There was no wind and the sun was shining but not too hot. I never did find out what this thing is. By the time we left the museum, the cafe was only serving coffee and cakes.


A very old church snapped as we were leaving Low Head.


George Town is where we will find food, and after a little searching we did find a nice cafe in Macquarie Street.


I am not saying really, but the owner may have been a stylish slim chick dressed in black and a wearer of sensible shoes. She was very friendly and the food and coffee was good.


After the sustenance, we went to the end of the street where there are timber sculptures of the explorers Bass and Flinders, including Flinders' cat Trim.



Just so beautiful and peaceful.




From the net; in 1804, Lieutenant-Colonel Paterson took possession of Northern Tasmanian in the name of King George III. Memorial to him.

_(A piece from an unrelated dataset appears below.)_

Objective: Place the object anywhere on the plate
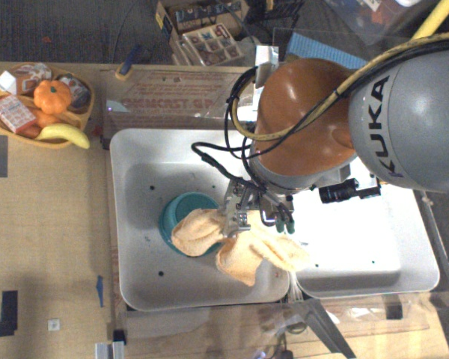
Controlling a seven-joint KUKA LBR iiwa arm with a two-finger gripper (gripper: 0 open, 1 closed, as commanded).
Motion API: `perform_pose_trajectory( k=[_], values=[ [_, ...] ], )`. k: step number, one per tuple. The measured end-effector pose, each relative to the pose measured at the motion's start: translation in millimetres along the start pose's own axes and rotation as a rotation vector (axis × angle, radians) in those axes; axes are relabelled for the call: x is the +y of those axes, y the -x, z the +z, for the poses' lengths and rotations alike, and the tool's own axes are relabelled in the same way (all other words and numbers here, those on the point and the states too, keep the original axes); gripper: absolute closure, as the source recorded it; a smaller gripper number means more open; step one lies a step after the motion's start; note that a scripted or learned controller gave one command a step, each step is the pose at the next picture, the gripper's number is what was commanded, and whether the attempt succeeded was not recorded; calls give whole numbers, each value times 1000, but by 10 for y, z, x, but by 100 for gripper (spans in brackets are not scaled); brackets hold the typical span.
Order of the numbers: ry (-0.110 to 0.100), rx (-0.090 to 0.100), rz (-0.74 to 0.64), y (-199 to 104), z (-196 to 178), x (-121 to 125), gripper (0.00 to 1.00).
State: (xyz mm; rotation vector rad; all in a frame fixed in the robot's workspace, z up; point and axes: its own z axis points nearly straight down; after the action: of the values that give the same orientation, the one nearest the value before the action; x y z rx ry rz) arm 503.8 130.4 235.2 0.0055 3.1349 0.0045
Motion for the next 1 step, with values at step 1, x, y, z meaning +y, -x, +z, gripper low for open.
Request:
perform_pose_trajectory(
  k=[1],
  values=[
    [0,1,-5,52,61,519,100]
  ],
)
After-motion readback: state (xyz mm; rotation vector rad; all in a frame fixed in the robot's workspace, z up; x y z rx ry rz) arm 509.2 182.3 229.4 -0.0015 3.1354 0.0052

We headed back down the eastern bank of the Tamar River to where we could cross on a rather spectacular bridge. T kept having to take time to upload local football scores to a Facebook site. We were going to call into a football match, but instead we headed up the west coast of the river to Beaconsfield. The mine has closed and this is the remaining minehead.

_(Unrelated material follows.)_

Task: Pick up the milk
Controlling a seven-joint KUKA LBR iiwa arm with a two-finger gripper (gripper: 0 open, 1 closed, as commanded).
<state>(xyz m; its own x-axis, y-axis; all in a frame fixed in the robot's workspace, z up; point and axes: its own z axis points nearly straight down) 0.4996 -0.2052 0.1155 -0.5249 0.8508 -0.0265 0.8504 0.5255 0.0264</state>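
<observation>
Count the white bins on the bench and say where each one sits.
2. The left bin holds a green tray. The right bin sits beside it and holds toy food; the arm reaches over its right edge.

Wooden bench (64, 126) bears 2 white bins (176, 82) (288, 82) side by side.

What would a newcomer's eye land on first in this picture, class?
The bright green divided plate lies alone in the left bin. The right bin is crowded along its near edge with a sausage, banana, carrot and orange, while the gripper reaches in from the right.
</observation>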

The Beaconsfield mine has been here for a very long time. It was the site of extraordinary survival by miners when the mine collapsed in 2006, and sadly the death of miner and a respected television journalist.


It is now a museum site. Note how the building is braced with side bars and straps to prevent its collapse if there is earth movement from the abandoned mines underneath.


The town once had a train station and these railway buildings have been preserved.





We drove back along the west coast river highway but diverted off on Rosevears Drive to closely follow the river. As we were back on the highway into Launceston there were some absolutely stunning late 1900s and early 20th century houses. Launceston is just fabulous for old buildings, most repurposed. We were rather weary by the time we arrived back at T's but no time for a nap or rest. It was time for pre dinner drinks and nibbles, and how nice the cheeses, meats, olives etc were. Dinner was curried clams on a bed of mashed potato with some greens, the clams being fresh from King Island, in between the states of Tasmania and Victoria. We watched rubbish television and some football and chatted before going to bed, me and R sharing a double bed. We haven't slept together since we we were in London in  2014, but then it was in a king size bed. It was ok, and I had my earplugs in my ears. Of course I was awake early the next day, having being up at 5.30 the day before to catch our flight. I used the time to check what you had been writing about and catch up on all matters of the internet. Everyone else surfaced at about half past eight and T cooked us toast, bacon and eggs for breakfast washed down by a pot of coffee.